Because just 61 percent of health workers responded and because many other infectious agents can cause flulike symptoms, experts said the study had limitations.

An additional weakness is that epidemiologists did not take specimens from the respondents for laboratory tests to determine what proportion of the reported illness was due to the influenza virus.

Researchers find gene linked to alcoholism

ST. LOUIS - Researchers at Washington University and five other centers have identified a gene that is associated with alcoholism in some families.

The scientists, including Danielle Dick and Allison Goate of Washington University, are part of a 15-year research project known as the Collaborative Study on the Genetics of Alcoholism. A report published today in the journal Alcoholism: Clinical and Experimental Research, shows that one version of the gene GABRG3 predisposes people to alcoholism. It is the first study to link the gene to dependence on alcohol.

Earlier studies of twins indicates at least a third of the susceptibility to alcoholism is because of genetic factors, said William True of St. Louis University. True conducted some of the twin studies.

The study takes previous genetic research a step further, and will direct other researchers to take a look at how this particular gene reacts to alcohol and how it influences the propensity to alcoholism, True said.

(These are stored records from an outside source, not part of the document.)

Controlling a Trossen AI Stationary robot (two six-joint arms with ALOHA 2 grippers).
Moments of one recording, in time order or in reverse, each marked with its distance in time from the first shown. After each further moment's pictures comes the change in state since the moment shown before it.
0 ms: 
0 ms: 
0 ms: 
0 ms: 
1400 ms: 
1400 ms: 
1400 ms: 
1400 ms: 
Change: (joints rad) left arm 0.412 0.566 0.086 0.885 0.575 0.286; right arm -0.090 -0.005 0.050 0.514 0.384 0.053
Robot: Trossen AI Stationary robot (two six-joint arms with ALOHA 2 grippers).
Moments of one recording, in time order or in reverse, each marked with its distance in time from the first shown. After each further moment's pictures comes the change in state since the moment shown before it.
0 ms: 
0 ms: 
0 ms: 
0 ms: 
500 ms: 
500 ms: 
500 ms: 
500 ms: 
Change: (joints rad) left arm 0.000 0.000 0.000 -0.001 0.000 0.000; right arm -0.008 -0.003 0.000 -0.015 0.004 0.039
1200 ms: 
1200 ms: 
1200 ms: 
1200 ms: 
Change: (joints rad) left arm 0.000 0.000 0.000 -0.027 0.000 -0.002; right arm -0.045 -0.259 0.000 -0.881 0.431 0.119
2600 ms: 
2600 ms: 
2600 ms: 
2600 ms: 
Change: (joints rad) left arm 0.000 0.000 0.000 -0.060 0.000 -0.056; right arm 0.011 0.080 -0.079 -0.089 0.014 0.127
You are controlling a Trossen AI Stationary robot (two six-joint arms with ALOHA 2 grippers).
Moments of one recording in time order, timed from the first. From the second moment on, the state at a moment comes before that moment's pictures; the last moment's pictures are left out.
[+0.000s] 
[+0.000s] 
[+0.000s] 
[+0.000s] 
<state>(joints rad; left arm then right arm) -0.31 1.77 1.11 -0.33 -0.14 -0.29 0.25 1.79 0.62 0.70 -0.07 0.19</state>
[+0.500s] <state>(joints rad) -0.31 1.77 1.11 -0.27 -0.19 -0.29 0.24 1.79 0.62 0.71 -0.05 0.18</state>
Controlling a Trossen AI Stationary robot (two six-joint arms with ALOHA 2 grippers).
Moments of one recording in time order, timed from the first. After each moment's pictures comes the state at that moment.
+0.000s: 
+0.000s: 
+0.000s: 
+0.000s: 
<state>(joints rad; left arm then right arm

The researchers collected DNA samples from 2,282 people from 282 families affected by alcoholism and identified several regions of chromosomes that were shared between alcoholics in the families. For this study, Dick and her colleagues focused on a region of chromosome 15 that contains several genes involved in the movement of a brain chemical called Gamma-amino butyric acid, or GABA, between neurons.

In other experiments, the chemical seemed to modulate the effects alcohol has on the brain, Dick said. When scientists stimulated GABA receptors in the brains of mice and then fed them alcohol, the mice were more uncoordinated and drank more than mice who only drank alcohol. Shutting down the activity of the GABA receptors had the opposite effect.